Hybrid quantum computation gate with trapped ion system

TL;DR

This paper demonstrates a hybrid quantum gate using trapped ions that combines discrete and continuous variables, enabling advanced quantum operations like state overlap measurement and NOON state generation.

Contribution

The authors realize a nonlinear hybrid quantum gate with trapped ions, integrating discrete internal states and motional modes for universal quantum computing.

Findings

Successfully implemented a conditional beam splitter Hamiltonian gate

Demonstrated quantum state overlap and parity measurements

Generated NOON states using the hybrid gate

Abstract

The hybrid approach to quantum computation simultaneously utilizes both discrete and continuous variables which offers the advantage of higher density encoding and processing powers for the same physical resources.
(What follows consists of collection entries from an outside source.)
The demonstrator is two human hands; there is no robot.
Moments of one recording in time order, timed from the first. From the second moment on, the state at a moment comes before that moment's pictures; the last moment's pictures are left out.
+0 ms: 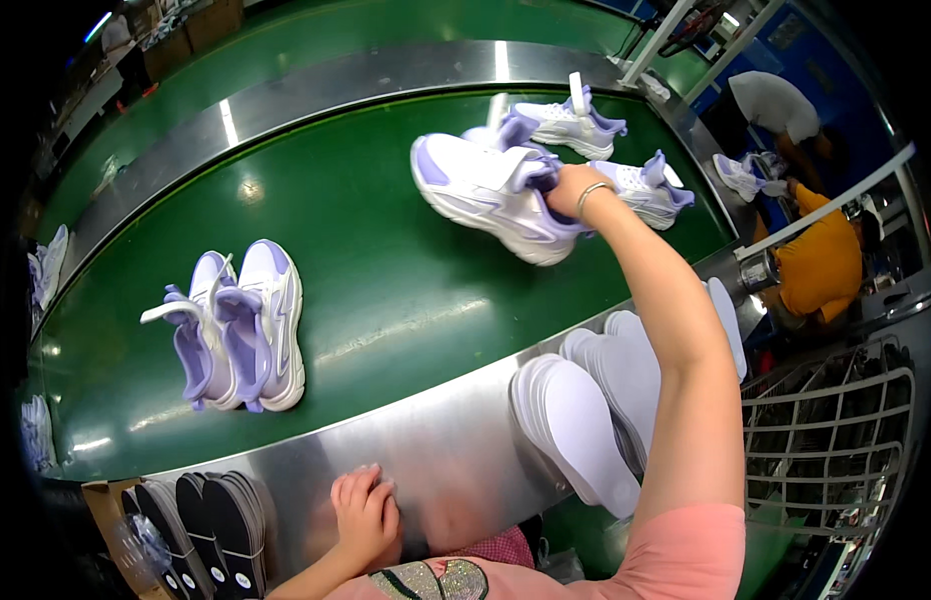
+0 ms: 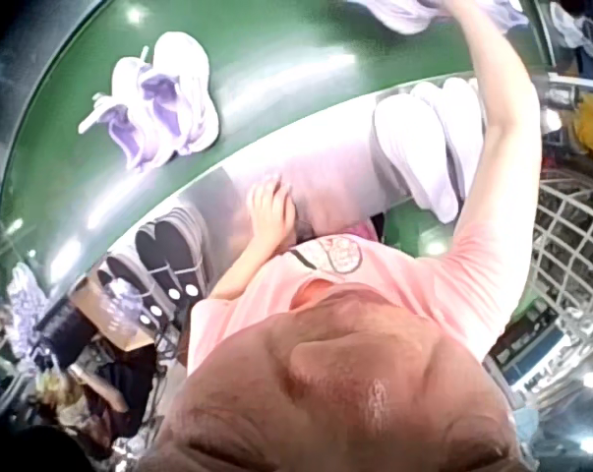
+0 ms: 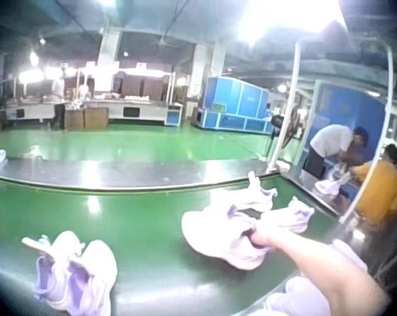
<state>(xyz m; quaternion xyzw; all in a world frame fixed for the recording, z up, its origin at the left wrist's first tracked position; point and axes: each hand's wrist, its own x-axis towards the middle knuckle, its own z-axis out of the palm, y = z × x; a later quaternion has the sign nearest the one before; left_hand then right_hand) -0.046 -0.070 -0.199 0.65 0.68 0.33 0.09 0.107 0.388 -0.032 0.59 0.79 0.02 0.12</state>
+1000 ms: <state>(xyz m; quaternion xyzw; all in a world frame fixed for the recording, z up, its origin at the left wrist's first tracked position) -0.038 -0.069 -0.153 0.50 0.67 0.54 0.09 0.203 0.025 -0.035 0.50 0.85 -0.07 -0.14</state>
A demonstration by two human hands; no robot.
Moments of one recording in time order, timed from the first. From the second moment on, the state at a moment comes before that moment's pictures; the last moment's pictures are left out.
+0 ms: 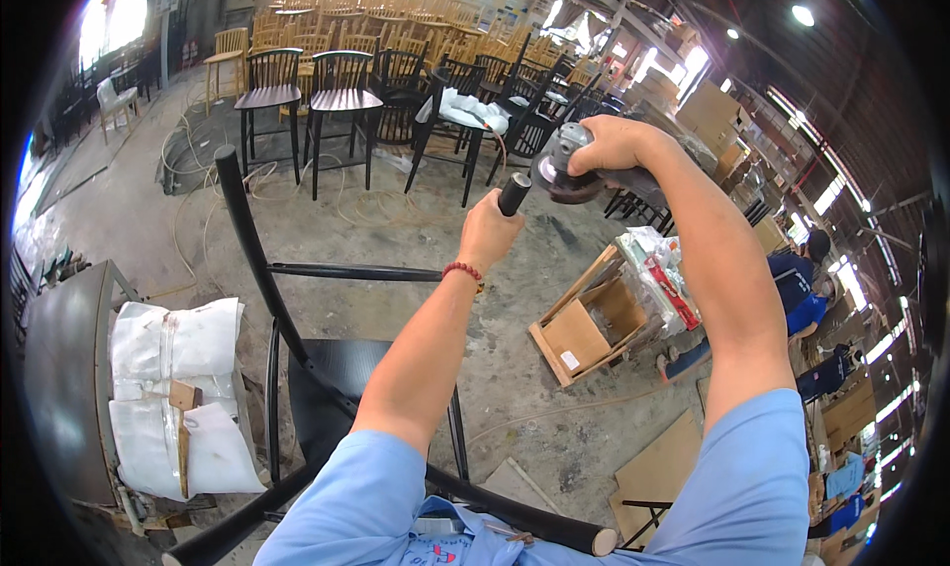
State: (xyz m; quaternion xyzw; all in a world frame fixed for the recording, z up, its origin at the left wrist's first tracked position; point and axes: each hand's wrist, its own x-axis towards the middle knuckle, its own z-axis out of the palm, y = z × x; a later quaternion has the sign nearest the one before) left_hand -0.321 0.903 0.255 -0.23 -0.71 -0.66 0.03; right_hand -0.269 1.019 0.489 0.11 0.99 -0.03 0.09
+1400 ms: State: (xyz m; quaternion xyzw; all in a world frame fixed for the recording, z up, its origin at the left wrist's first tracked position) left_hand -0.353 0.635 0.518 -0.39 -0.89 -0.17 0.16; right_hand -0.187 0.962 0.520 0.01 0.96 -0.27 0.00
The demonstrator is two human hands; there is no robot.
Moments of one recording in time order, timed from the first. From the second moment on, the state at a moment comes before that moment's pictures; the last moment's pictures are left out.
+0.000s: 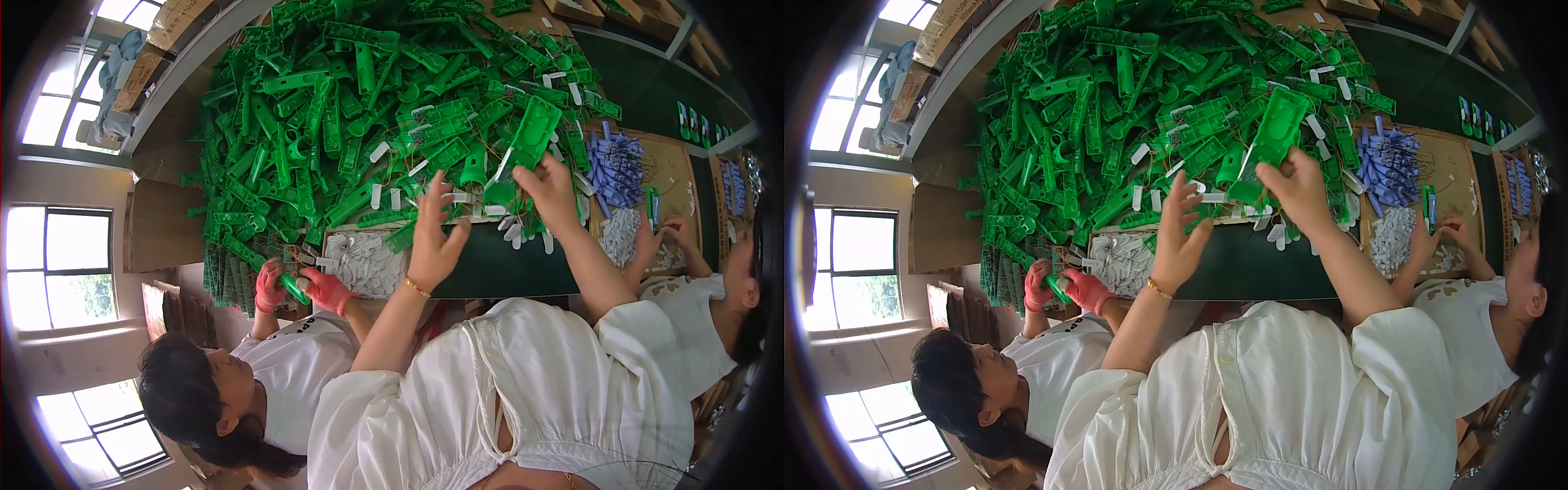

Trapped ions, with discrete internal states and motional modes which can be described by continuous variables in an infinite dimensional Hilbert space, offer a natural platform for this approach. A nonlinear gate for universal quantum computing can be implemented with the conditional beam splitter Hamiltonian $|e\rangle \langle e| ( a^{\dagger} b + a b^{\dagger})$ that swaps the quantum states of two motional modes, depending on the ion's internal state. We realize such a gate and demonstrate its applications for quantum state overlap measurements, single-shot parity measurement, and generation of NOON states.